Abandon Text!

W. H. Auden once said: "Poems are not finished; they are abandoned." I have been abandoning writing projects for many years, since only the pressure of deadline and high expectations ever got me to finish, or even start, anything of merit. This blog is an attempt to create a more consistent, self-directed writing habit. Hopefully a direction and voice will emerge.

Friday, September 08, 2006

All Treos go to Heaven

My Treo 650 bit the dust yesterday. Due to the nature of the warranty, the exact circumstances surrounding its demise will have to remain undisclosed. Let's just say it was working one minute, and was not working the next. Let's also conceed the fact that it involved a five-year-old talking a two-year-old into doing something that both of them deeply regretted after the fact. But you didn't hear that from me.

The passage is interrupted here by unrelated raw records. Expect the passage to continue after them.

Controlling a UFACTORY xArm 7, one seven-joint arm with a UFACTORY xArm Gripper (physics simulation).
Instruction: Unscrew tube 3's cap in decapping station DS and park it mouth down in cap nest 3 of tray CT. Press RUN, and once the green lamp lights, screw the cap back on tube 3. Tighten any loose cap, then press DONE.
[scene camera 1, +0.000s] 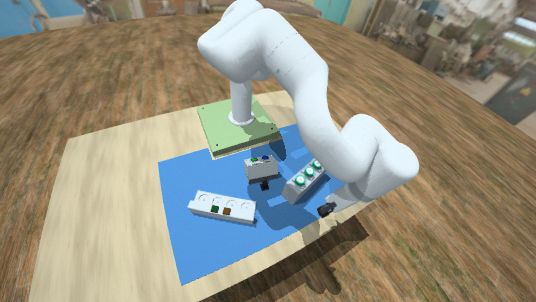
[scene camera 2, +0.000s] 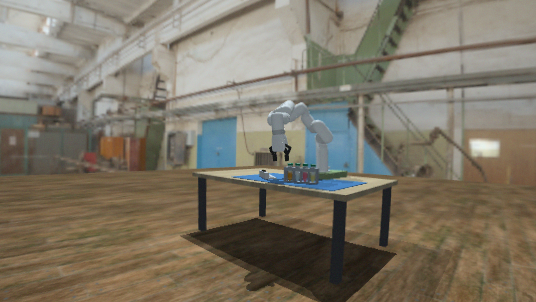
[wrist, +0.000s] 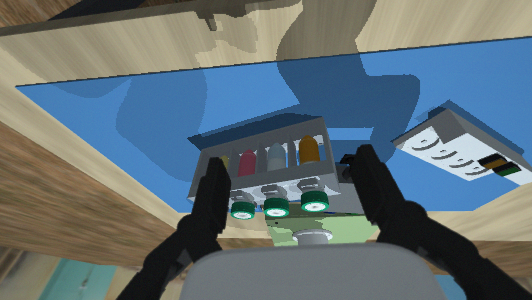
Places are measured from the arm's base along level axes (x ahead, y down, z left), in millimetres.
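Pixels of known places: gripper, fingertip midpoint: (scene camera 1: 332, 206) (scene camera 2: 281, 161) (wrist: 288, 164); arm's base, link origin: (scene camera 1: 241, 117) (scene camera 2: 322, 171) (wrist: 311, 234).
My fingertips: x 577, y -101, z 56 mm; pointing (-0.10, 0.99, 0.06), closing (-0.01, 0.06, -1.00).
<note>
For each thing: its top centre in the pictures, then the offset to it from my fingertips. "*": a spot on its surface instead.
- Tube 3, top centre: (wrist: 276, 210) dx -144, dy +21, dz +21 mm
- White tray CT, top centre: (wrist: 477, 176) (scene camera 1: 222, 201) (scene camera 2: 267, 170) dx -188, dy +87, dz -283 mm
- grey box, top centre: (wrist: 346, 216) (scene camera 1: 261, 160) dx -271, dy +56, dz -99 mm
- green button, top centre: (scene camera 1: 254, 158) dx -297, dy +65, dz -117 mm
- blue button, top centre: (scene camera 1: 265, 156) dx -290, dy +65, dz -73 mm
- small black part, surface spot: (scene camera 1: 264, 185) * dx -203, dy +123, dz -114 mm
The grey decapping station DS (scene camera 1: 295, 193) (wrist: 260, 181) holds upright tubes with green caps. Tube 3 (wrist: 276, 159), pale, has its green cap (scene camera 1: 309, 171) (wrist: 276, 207) on top, between the caps over the red and orange tubes. The cap numbers are not readable, and the yellow tube's cap is hidden in the wrist view. White tray CT (scene camera 1: 240, 216) (wrist: 450, 122) has four round cap nests, all empty. My gripper (scene camera 1: 325, 209) (scene camera 2: 281, 157) (wrist: 288, 164) is open and empty, raised above the table on the station's outer side and tilted toward it.
A grey box (scene camera 1: 262, 171) with a green button (scene camera 1: 254, 159) and a blue button (scene camera 1: 265, 157) stands between station and arm base. A small black part (scene camera 1: 264, 185) sticks out of it. The tray carries dark green and brown blocks. The arm hides the station's far end in scene camera 1.
</note>
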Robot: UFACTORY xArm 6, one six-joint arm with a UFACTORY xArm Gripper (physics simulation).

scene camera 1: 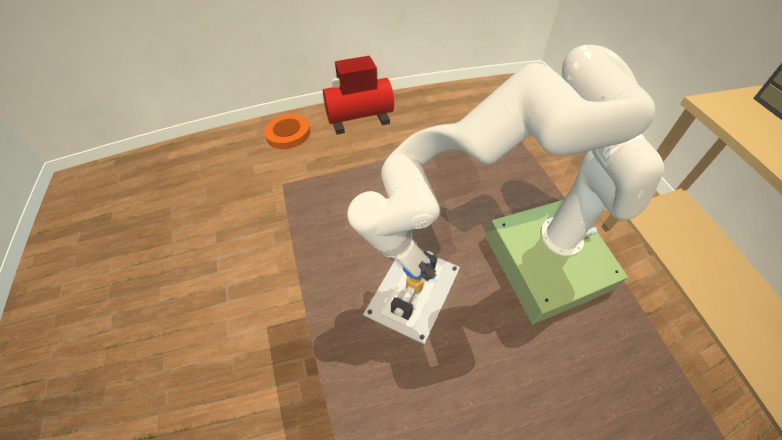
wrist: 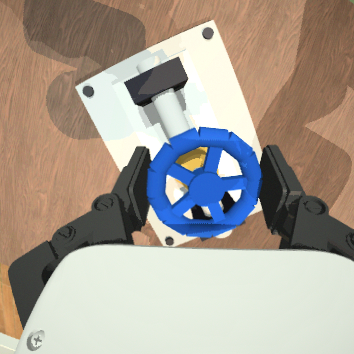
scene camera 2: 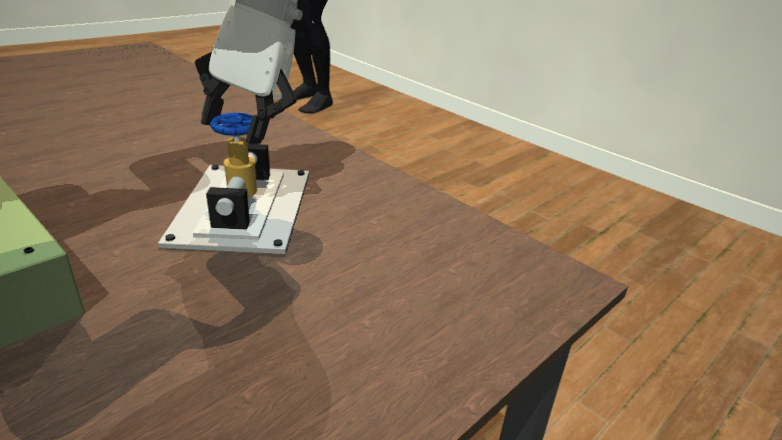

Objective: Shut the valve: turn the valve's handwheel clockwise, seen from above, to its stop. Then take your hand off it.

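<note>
The valve's blue handwheel (scene camera 1: 413, 275) (scene camera 2: 218, 126) (wrist: 206, 187) sits level on top of the brass valve body (scene camera 1: 414, 284) (scene camera 2: 240, 176) (wrist: 189, 159). The valve is mounted on a white plate (scene camera 1: 440, 292) (scene camera 2: 298, 191) (wrist: 225, 90) with a bolt at each corner. My gripper (scene camera 2: 231, 131) (wrist: 204, 164) points down over the handwheel, with one black finger on each side of it. In the wrist view both finger pads are against the outside of the rim, so the gripper is shut on the handwheel. In scene camera 1 the arm hides part of the wheel and the fingers.
The plate lies on a dark brown table (scene camera 1: 519, 394) (scene camera 2: 410, 284). The arm stands on a green base block (scene camera 1: 590, 281) (scene camera 2: 32, 295). A person's legs (scene camera 2: 314, 65) show behind the gripper. A red tank (scene camera 1: 358, 103) and an orange ring (scene camera 1: 273, 137) are on the floor near the wall.
</note>
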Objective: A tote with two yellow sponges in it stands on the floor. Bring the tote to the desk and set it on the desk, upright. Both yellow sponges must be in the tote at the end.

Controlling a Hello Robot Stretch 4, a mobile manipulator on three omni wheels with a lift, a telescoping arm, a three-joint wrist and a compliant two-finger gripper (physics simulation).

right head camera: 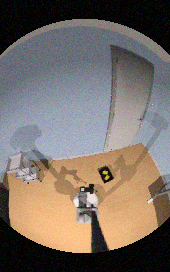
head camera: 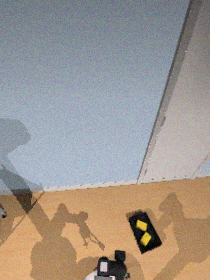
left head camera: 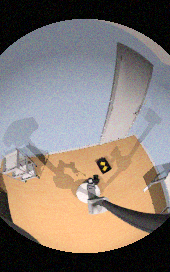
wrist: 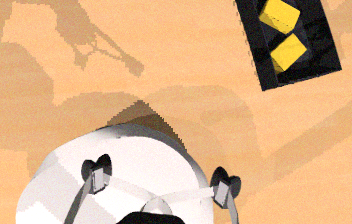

Now, there are precious few pieces of technology I have come to love more dearly than my Treo. I had owned an old decrepit Palm for a number of years, but never really found myself using it much. It was one more thing to lug around and keep up with, and I wasn't enough of a mobile-office warrior to really need such a thing. But once the Palm was married to a cellphone, the threshold of resistance was overcome. Now I had only one device to carry around . . . and what a device. I started making a lot more business calls on the road once I had all my contacts synched into the phone. I became a hardened Scrabble addict for eight months, once I could carry the game around in my pocket. I downloaded eBooks from Project Gutenberg and listened to audiobooks from Audible on my runs and in the car. I jotted notes for my writing. I even played old classic InfoCom interactive fiction games.

And now . . . it was dead. I felt a little quiver of personal sadness . . . my little buddy was dead. But I called Verizon to send in the phone under warranty, and was shocked when a replacement phone arrived the next day. Pop in the battery, synch up the data, and it's like nothing ever happened. Well, better than that . . . the headset jack works again, and the power button has a crisper click. My Treo is reborn!

But I have to reflect on the change in our personal relationship to technology. Once upon a time our computers were our intimate long-time friends. We gave them names. We cared for them, fixed them when they broke, learned about their peculiar foibles. But now . . . now it's all disposable. I keep a computer for slightly less time than I keep a pair of shoes. And cell phones are even more ephemeral -- I was shocked when I brought a two-year old phone into a retail store for a new battery and they looked at me like I was nuts. "That thing is ancient, man." Two years old, and it's "ancient," so much so that batteries for it are harder to find than Krull action figures.

I am not going to pine for the "good old days" when "things were made to last." I'm about one-and-a-half generations too late for that. But I do have to wonder what it will do to our psyches, when our tools and clothes and houses and toys are so transient that we have almost no connection to them at all?